Work task: Repeat the data in full and exactly. Leave the pictures out.
▬▬▬▬▬▬▬▬▬▬
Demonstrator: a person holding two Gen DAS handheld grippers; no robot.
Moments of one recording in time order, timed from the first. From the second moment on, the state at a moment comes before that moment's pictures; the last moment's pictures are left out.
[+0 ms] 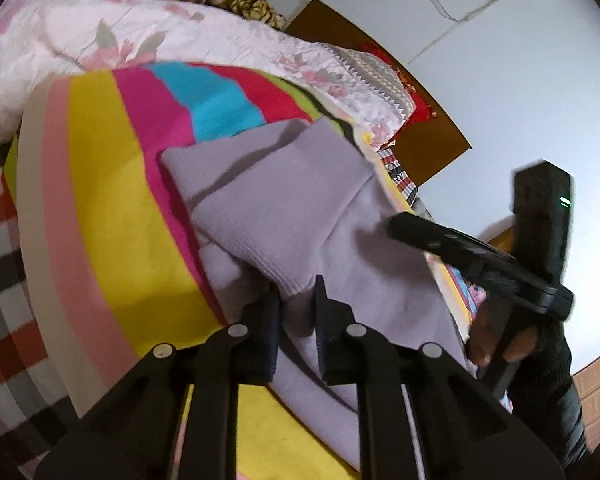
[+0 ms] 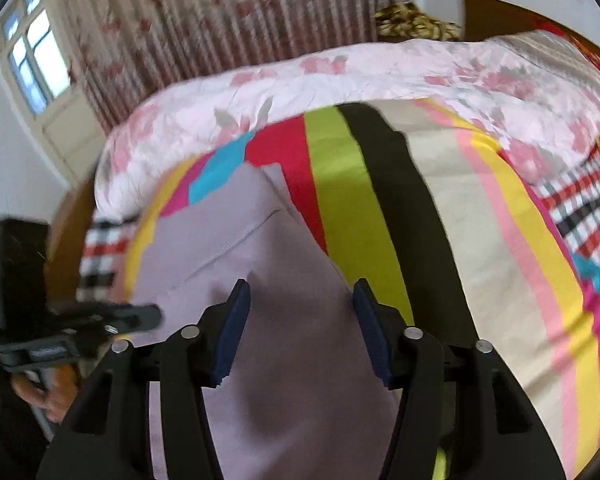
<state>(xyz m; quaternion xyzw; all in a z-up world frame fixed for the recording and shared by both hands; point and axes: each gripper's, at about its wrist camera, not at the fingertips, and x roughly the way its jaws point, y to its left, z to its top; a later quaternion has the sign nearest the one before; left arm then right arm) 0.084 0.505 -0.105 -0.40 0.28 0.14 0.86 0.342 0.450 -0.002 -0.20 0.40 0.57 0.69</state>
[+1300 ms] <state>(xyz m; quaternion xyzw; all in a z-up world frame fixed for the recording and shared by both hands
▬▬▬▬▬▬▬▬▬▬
Output for this task:
Demonstrator: a person holding two Gen DAS handheld grippers; no robot.
Moments of one recording in time order, timed from the first. From the second moment on, the state at a moment comes before that moment's pictures; the last moment's pictures are left out.
[+0 ms] 
[+0 ms] 
<state>(xyz m; quaternion xyzw; all in a z-up world frame fixed for the recording and shared by both hands; point and axes: each gripper's, at about its wrist camera, not at the fingertips, and x roughly the way its jaws point, y to its left, z to its top; a later quaternion has the sign nearest the one before; left arm then right arm) 0.084 0.505 -0.105 -0.40 0.28 0.14 0.86 0.342 0.450 -0.002 -0.20 0.40 0.57 0.69</state>
[+1300 ms] <state>(xyz m; quaternion xyzw; all in a z-up world frame fixed for the recording and shared by both hands

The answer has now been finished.